2) BOOBAGE: Denny’s not going to be happy. She sports just the correct size aureoles tipped by some very hard nipples on those natural mounds of pleasure. Speaking of those mounds, it’s been a while since my eyes have been blessed with two of the most desirable monuments of mammary magnificence. They are spectacular. No sag, no blemishes & no halo of hair around the aureoles. Believe it or not many women, especially the dark hair variety sport a fair amount of the external cilia. Some woman actually have to use a mild depilatory to remove the little devils so the area is freed of the offending dark growth. Check your honey out next time you’re about to give her red hot chili peppers a severe, but gentle lingual lashing. Your best view for spotting the hairs is when your tongue is about 6 inches from the touch-down. This way your ocular focus is at its sharpest. Additionally, you might want to employ a fairly strong magnifying glass. But be warned, if you use the magnifier do not do it out doors on a sunny day. The suns focal point and a tender nipple do not make for a happy ending I assure you. Rating: “A+++”.
3) TORSO: Another fine example of post pubescent anatomy. Hips flare, tummy tight sporting a perfect innie and just the correct convex shape. It looks like a winner. Rating: “A++”.

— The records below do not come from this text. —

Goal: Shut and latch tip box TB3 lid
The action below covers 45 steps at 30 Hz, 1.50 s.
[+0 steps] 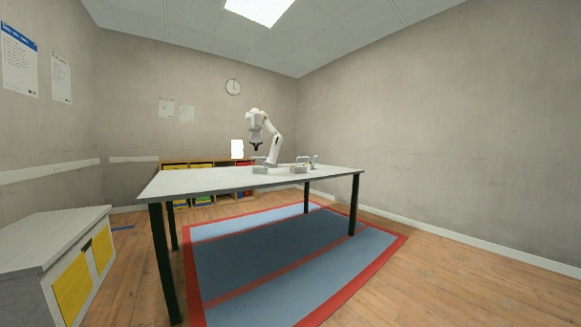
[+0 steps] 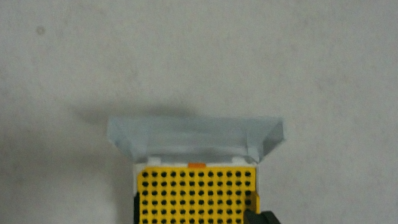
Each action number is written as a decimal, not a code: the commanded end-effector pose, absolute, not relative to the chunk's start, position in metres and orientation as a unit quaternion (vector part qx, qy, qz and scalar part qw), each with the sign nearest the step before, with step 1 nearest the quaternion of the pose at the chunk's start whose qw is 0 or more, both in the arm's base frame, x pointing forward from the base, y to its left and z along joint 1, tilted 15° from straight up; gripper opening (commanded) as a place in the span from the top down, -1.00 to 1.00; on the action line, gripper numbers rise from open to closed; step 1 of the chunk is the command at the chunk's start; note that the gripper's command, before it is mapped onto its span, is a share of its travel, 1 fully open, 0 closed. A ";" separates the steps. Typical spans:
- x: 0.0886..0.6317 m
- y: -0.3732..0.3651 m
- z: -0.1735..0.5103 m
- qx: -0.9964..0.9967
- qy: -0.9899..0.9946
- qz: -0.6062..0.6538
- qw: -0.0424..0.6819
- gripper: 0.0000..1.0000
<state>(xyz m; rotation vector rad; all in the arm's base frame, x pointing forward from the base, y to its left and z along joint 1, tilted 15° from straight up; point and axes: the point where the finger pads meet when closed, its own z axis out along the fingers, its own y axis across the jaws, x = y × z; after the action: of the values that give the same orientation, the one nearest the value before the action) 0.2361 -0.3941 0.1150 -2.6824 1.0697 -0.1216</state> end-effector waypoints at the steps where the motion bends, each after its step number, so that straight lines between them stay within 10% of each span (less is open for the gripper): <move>1: 0.260 -0.409 0.118 -0.921 0.367 -0.039 0.127 1.00; 45: 0.335 -0.450 0.125 -0.920 0.368 -0.039 0.127 1.00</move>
<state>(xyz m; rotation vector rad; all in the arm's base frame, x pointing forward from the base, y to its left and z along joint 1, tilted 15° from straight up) 0.3343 -0.4491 0.1257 -2.6771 1.0679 -0.1078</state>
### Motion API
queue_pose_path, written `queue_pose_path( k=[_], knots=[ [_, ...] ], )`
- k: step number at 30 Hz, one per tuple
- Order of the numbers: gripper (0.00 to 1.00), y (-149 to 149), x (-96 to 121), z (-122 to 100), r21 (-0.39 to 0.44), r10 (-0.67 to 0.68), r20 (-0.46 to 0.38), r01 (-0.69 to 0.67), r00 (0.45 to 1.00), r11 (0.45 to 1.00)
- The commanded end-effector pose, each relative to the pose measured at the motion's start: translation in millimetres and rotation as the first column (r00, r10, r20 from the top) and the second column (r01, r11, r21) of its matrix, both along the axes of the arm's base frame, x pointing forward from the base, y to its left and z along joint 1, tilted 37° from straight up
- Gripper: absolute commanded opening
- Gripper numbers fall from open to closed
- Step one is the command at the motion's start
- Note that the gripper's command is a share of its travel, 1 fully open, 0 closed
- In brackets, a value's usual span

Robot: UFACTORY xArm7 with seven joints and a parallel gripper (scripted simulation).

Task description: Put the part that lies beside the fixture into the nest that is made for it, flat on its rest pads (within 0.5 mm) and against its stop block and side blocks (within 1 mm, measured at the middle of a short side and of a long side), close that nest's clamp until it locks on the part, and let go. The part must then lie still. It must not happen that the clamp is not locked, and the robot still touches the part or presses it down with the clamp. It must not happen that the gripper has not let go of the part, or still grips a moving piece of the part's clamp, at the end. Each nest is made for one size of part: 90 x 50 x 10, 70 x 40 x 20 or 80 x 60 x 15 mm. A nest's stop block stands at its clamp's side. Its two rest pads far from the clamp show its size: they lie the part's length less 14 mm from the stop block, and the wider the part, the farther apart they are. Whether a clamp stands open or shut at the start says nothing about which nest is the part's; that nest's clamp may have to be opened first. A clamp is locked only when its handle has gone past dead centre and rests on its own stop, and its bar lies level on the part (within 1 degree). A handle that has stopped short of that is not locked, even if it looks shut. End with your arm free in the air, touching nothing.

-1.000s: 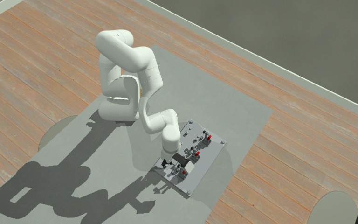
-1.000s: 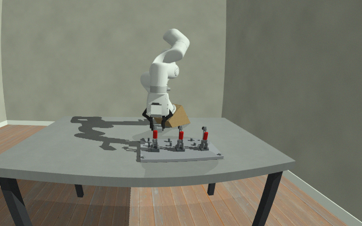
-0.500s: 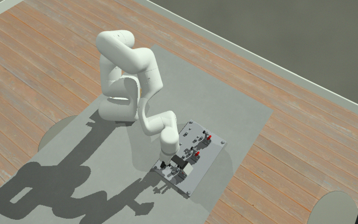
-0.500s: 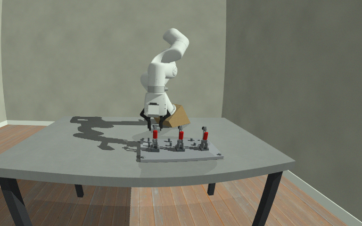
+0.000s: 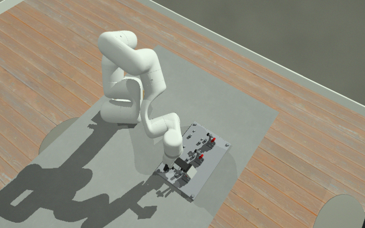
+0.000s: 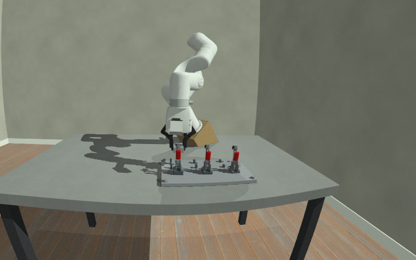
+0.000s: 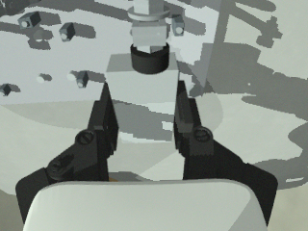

4) THIGHS: As many followers of Saturday Boobage know the lovely female leg is my Achilles heel. I start to drool when I see a thigh of this lady’s quality. Firm yet tender, soft yet solid. Wafting the amorous scent that only the female pheromones can produce. I see in my “mind’s eye” my moist tongue gliding up and down those two fantastic causeways to paradise. EEK, I’m headed toward critical mass. Rating: “A++++”.
Toejam overall rating: “A+++”. Almost, but not quite DDP purrrrrfect!
Ho Hum, yet another stressful analysis just about wrapped up. And with no commercial interruptions either. It’s a dull but fairly warm day here at the foot of the Smokies. I think the lush young tantalizing females will be striding about the local malls sporting their first plumage of spring. I might even catch a glimpse of that tender thigh I so fervently adore. So without further ado I’ll shuffle off to the shower and afterwards don the Jesuit cassock I lifted from the back of a local priest’s SUV while he was paying a visit to a horny parishioner. Gotta keep the flock happy. That cassock along with my dark glasses allows my lust glances to go unnoticed.
Life is Good!
Actually the only reason the areolae look as small as they do is because they are puckered from a chill. Relaxed they would be the perfect A to B ratio which would make them too large for you.
I don’t know if it’s summer yet but my temperature (along with something else) is rising.